--- START ---
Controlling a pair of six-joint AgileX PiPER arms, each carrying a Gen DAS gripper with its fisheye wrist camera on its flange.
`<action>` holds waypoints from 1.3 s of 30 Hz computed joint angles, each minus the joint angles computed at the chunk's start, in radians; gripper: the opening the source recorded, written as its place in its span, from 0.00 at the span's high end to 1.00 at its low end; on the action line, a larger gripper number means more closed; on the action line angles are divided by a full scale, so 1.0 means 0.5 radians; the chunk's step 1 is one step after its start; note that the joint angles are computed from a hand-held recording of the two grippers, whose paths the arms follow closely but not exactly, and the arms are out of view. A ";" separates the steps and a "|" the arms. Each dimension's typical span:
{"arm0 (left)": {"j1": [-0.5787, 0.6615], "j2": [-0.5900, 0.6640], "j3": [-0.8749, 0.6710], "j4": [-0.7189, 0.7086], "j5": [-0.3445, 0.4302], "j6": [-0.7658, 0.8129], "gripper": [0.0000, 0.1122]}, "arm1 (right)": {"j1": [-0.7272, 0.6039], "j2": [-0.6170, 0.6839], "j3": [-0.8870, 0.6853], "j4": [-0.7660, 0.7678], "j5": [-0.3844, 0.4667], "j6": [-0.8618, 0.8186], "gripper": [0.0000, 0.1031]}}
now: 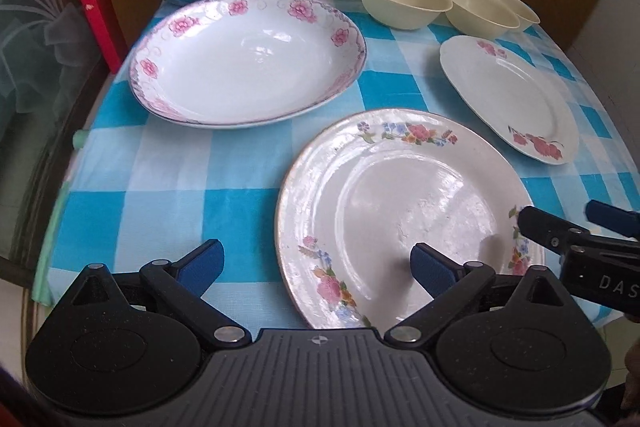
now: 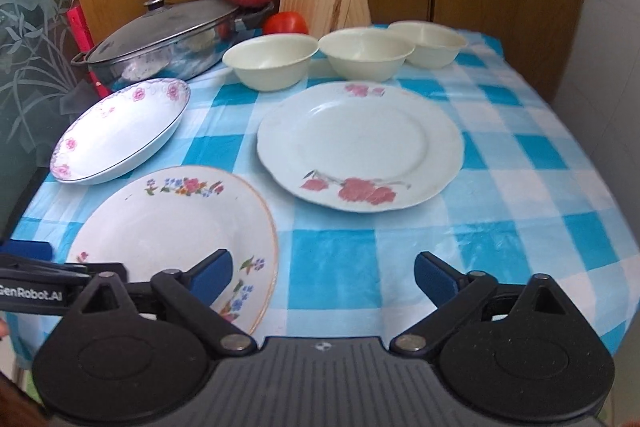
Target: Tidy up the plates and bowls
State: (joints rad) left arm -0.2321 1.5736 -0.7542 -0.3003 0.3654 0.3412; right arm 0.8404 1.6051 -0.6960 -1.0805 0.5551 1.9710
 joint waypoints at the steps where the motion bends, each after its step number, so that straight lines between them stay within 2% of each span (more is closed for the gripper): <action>1: -0.007 0.000 0.007 0.002 -0.019 0.006 0.11 | -0.039 -0.001 0.009 0.026 -0.073 -0.025 0.24; 3: -0.039 -0.001 0.005 0.108 -0.030 -0.090 0.11 | -0.063 0.006 0.023 0.000 -0.141 0.004 0.29; 9: -0.087 -0.004 -0.001 -0.058 -0.023 0.123 0.18 | -0.119 -0.022 0.027 -0.027 -0.284 -0.045 0.52; 12: -0.116 0.012 -0.018 -0.048 -0.017 0.119 0.18 | -0.152 -0.042 0.053 -0.061 -0.348 -0.049 0.56; 17: -0.027 0.020 -0.041 -0.314 0.045 0.373 0.20 | -0.284 -0.133 0.151 -0.070 -0.571 -0.085 0.63; 20: -0.100 0.046 -0.062 -0.171 0.012 0.223 0.18 | -0.310 -0.152 0.190 -0.236 -0.683 0.071 0.64; 21: -0.130 0.050 -0.065 -0.110 -0.004 0.158 0.18 | -0.342 -0.160 0.200 -0.220 -0.772 0.066 0.70; 23: -0.187 0.057 -0.066 0.075 -0.032 -0.035 0.17 | -0.346 -0.160 0.193 -0.154 -0.764 0.000 0.72; 24: -0.189 0.058 -0.064 0.078 -0.038 -0.036 0.18 | -0.333 -0.153 0.179 -0.084 -0.730 -0.083 0.74; 26: -0.158 0.047 -0.062 -0.045 -0.024 0.050 0.20 | -0.305 -0.164 0.171 0.021 -0.672 -0.188 0.75; 28: -0.115 0.053 -0.084 -0.222 0.028 0.206 0.20 | -0.293 -0.191 0.183 -0.007 -0.638 -0.157 0.75; 30: -0.147 0.051 -0.073 -0.168 0.002 0.165 0.20 | -0.296 -0.228 0.203 -0.060 -0.635 -0.113 0.75; 32: -0.162 0.047 -0.060 -0.232 -0.003 0.255 0.20 | -0.258 -0.221 0.166 0.071 -0.528 -0.290 0.75; 33: -0.190 0.052 -0.057 -0.176 -0.027 0.216 0.21 | -0.253 -0.194 0.146 0.130 -0.495 -0.365 0.75; 35: -0.242 0.048 -0.038 -0.004 -0.097 0.046 0.21 | -0.287 -0.171 0.163 0.095 -0.562 -0.344 0.75; 39: -0.150 0.078 -0.079 -0.260 -0.032 0.262 0.24 | -0.314 -0.182 0.169 0.135 -0.602 -0.404 0.74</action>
State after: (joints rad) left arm -0.3069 1.6126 -0.7940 -0.4302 0.3494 0.4723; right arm 0.6836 1.5139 -0.6113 -1.0129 0.2542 1.7689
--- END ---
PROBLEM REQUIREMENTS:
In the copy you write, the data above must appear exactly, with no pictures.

YOUR RESPONSE:
Controlling a pair of six-joint AgileX PiPER arms, each carrying a Gen DAS gripper with its fisheye wrist camera on its flange.
`<action>` holds waypoints from 1.3 s of 30 Hz computed joint angles, each minus the joint angles computed at the chunk's start, in radians; gripper: the opening the source recorded, written as its place in its span, from 0.00 at the span's high end to 1.00 at its low end; on the action line, a larger gripper number means more closed; on the action line angles are divided by a full scale, so 1.0 means 0.5 radians; the chunk's step 1 is one step after its start; note that the joint angles are computed from a hand-held recording of the two grippers, whose paths the arms follow closely but not exactly, and the arms are out of view. A ";" separates the steps and a "|" the arms. Each dimension's typical span:
{"arm0 (left)": {"j1": [-0.5787, 0.6615], "j2": [-0.5900, 0.6640], "j3": [-0.8749, 0.6710], "j4": [-0.7189, 0.7086], "j5": [-0.3445, 0.4302], "j6": [-0.7658, 0.8129], "gripper": [0.0000, 0.1122]}, "arm1 (right)": {"j1": [-0.7272, 0.6039], "j2": [-0.6170, 0.6839], "j3": [-0.8870, 0.6853], "j4": [-0.7660, 0.7678], "j5": [-0.3844, 0.4667], "j6": [-0.8618, 0.8186], "gripper": [0.0000, 0.1031]}}
now: 
now: 
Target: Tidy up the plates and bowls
State: (joints rad) left arm -0.2321 1.5736 -0.7542 -0.3003 0.3654 0.3412; right arm 0.8404 1.6051 -0.6960 -1.0805 0.5551 1.9710
 joint waypoints at the steps where the motion bends, each after its step number, so that straight lines between them stay within 2% of each span (more is closed for the gripper): <action>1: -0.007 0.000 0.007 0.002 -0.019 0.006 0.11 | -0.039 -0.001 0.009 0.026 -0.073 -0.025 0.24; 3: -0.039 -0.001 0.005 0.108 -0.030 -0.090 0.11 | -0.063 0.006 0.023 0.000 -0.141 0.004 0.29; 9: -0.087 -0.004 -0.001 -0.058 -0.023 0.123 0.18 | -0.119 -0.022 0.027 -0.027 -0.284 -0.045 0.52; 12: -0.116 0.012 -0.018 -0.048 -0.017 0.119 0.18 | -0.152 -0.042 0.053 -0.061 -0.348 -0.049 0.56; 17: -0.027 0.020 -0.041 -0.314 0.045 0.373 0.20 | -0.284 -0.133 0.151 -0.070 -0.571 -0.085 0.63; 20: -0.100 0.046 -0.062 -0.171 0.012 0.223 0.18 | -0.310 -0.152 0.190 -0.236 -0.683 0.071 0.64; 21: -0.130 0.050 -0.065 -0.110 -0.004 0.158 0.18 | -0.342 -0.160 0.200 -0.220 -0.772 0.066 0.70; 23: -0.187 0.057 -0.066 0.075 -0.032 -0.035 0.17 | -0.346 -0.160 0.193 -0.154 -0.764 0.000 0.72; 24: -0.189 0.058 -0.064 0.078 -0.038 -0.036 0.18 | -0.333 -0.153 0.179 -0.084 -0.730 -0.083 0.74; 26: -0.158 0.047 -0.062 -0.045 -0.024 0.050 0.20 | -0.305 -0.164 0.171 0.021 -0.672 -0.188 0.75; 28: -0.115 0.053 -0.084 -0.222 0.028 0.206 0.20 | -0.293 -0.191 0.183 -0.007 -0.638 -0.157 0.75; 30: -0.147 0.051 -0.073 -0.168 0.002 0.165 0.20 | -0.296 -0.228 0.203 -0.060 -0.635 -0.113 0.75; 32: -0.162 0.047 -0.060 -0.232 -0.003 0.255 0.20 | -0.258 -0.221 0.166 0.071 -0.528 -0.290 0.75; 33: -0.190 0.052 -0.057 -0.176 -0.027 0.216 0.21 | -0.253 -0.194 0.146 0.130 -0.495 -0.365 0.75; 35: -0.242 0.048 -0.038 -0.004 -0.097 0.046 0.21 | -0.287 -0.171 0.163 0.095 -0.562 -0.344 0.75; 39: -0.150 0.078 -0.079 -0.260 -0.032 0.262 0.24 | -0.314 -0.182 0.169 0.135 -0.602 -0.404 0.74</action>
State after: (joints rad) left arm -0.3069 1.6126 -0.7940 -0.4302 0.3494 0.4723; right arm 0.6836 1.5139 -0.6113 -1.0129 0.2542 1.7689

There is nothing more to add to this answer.